In our study, we observed that mRNA expression of CHI3L1, also known as YKL-40, was significantly higher in HGG either by in silico or in vitro analysis. It is expressed as a mesenchymal marker in the most aggressive and challenging subtype of GBM associated with particularly poor outcome [20]. CHI3L1 is a secreted glycoprotein and is suggested as a promising serum marker for GBM diagnosis [21]. However, it has more diagnostic value in recurrent GBM than newly diagnosed patients [22].

Among up-regulated genes found in our study, LTF transcript was marked as the first ranked (Table 1); however, its promoting role in tumorigenesis is not evident. As an iron-binding protein, LTF has a wide spectrum of protective activities such as anti-microbial and immunity. Studies in nasopharyngeal carcinoma and prostate cancer suggested a tumor suppressor function for LTF [23, 24].

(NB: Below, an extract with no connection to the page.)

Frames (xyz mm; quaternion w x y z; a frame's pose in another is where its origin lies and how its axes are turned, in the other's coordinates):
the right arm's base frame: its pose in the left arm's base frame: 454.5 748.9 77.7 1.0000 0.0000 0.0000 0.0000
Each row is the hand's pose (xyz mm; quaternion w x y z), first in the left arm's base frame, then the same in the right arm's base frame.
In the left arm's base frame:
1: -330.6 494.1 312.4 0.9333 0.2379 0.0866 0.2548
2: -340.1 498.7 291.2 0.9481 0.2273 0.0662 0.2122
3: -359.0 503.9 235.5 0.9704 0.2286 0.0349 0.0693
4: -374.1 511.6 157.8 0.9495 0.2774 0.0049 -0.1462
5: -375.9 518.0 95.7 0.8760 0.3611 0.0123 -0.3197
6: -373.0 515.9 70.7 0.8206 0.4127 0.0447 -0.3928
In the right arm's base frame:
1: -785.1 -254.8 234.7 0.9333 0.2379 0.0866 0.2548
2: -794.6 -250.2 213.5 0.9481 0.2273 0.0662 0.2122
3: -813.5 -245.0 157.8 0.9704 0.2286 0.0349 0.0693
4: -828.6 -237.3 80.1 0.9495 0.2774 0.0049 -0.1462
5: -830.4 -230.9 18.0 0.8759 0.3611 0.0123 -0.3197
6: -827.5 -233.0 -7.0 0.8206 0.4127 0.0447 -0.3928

Using GEPIA, we found that the expression of PTX3, TIMP1 and LTF were specificity high in GBM, whereas they were not altered in LGG compared to normal controls. One of the suggested mechanisms that can be shared between their functions is the inflammatory process. Correlation to inflammatory in glioma tumorigenic processes has been demonstrated by different studies. Increased expression of PTX3 under the influence of transcriptional factor CCAAT / enhancer-binding protein delta (CEBPD) has been shown to inhibit the phagocytosis of dying neurons [25]. CEBPD also regulates the stemness of glioma cells by activating platelet-derived growth factor subunit A (PDGFA) expression due to inflammatory stimulation. As mentioned before, inflammation is one of the important processes in the development of GBM and response to treatment [26, 27]. It should be noted that LTF was previously reported as putative interactors of CEBPD [28].

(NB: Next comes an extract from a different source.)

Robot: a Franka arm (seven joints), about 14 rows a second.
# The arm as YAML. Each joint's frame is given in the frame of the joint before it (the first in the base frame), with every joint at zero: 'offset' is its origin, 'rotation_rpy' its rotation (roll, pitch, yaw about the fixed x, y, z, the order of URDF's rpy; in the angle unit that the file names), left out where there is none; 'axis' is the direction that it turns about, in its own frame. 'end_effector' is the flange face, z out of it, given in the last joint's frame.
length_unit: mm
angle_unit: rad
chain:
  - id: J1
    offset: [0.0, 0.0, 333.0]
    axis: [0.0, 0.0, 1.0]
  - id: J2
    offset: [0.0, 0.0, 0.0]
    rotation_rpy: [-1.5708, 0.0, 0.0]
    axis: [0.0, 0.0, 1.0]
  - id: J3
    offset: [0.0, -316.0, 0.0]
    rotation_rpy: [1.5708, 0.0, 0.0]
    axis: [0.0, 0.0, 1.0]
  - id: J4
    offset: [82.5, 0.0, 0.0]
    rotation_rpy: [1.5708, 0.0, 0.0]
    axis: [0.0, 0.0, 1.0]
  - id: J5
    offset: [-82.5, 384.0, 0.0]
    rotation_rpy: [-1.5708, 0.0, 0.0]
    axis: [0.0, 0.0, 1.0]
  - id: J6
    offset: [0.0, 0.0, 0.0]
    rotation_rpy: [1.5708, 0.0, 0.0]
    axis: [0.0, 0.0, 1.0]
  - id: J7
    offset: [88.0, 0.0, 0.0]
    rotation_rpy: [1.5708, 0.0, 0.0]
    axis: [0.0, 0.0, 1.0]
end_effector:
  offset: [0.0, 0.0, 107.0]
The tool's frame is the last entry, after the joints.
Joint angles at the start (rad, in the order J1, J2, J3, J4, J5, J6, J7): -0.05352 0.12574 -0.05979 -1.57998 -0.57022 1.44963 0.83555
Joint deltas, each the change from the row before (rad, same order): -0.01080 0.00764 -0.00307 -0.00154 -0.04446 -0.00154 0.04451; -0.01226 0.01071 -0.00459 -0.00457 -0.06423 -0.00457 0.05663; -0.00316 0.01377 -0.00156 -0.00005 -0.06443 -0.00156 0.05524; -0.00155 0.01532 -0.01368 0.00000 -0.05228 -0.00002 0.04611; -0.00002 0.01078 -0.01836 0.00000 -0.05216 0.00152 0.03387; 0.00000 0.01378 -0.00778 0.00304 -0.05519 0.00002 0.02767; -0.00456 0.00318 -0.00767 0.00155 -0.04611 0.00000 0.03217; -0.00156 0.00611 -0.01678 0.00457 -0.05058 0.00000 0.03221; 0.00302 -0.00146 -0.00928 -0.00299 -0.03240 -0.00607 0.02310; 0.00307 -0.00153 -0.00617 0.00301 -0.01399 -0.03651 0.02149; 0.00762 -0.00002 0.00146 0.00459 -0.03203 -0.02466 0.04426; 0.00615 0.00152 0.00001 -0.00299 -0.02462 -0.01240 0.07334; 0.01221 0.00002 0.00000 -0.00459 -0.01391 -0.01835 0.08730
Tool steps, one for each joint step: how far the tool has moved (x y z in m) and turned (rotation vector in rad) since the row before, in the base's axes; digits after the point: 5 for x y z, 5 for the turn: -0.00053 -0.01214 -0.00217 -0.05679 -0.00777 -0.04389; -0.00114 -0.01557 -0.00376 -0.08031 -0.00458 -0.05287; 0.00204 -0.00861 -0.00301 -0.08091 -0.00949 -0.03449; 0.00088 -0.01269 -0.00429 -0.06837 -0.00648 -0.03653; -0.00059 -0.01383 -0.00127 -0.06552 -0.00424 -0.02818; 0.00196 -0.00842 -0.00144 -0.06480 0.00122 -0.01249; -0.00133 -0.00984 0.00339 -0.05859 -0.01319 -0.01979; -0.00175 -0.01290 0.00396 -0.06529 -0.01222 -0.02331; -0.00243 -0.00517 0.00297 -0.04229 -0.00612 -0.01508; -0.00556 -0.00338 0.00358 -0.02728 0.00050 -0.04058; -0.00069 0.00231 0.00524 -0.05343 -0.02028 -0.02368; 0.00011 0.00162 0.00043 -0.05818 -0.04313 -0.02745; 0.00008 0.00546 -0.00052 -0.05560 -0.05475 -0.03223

We also found IGFBP3 among the top 20 DEGs that showed strong involvement with PTX3. IGFBP3 plays a direct role in signaling and cell growth pathways in association with insulin-like growth factor (IGF) 1 and 2. Although studies have suggested a tumor-suppressive role for IGFBP-3, ample evidence in various cancers indicates that its high levels were associated with disease aggressiveness [29]. In a recent study on hepatocellular carcinoma, IGFBP3 was found highly expressed associated with disease poor prognosis [30]. By analyzing TCGA and GTEx data, we observed a significant IGFBP3 increase in HGG compared to normal brain tissues. However, IGFBP3 gene expression was also higher in LGG than in normal controls. It may be considered that IGFBP3 stimulates the tumorigenesis in both LGG and HGG probably via different pathways.

Conclusions

As a conclusion, we identified robust differentially expressed genes associated with HGG and highlighted some important features of HGG tumors such as inflammation and stemness. These findings could enhance our knowledge about the molecular mechanisms underlying HGG tumors and provided reliable biomarkers for novel prognostic and therapeutic targets.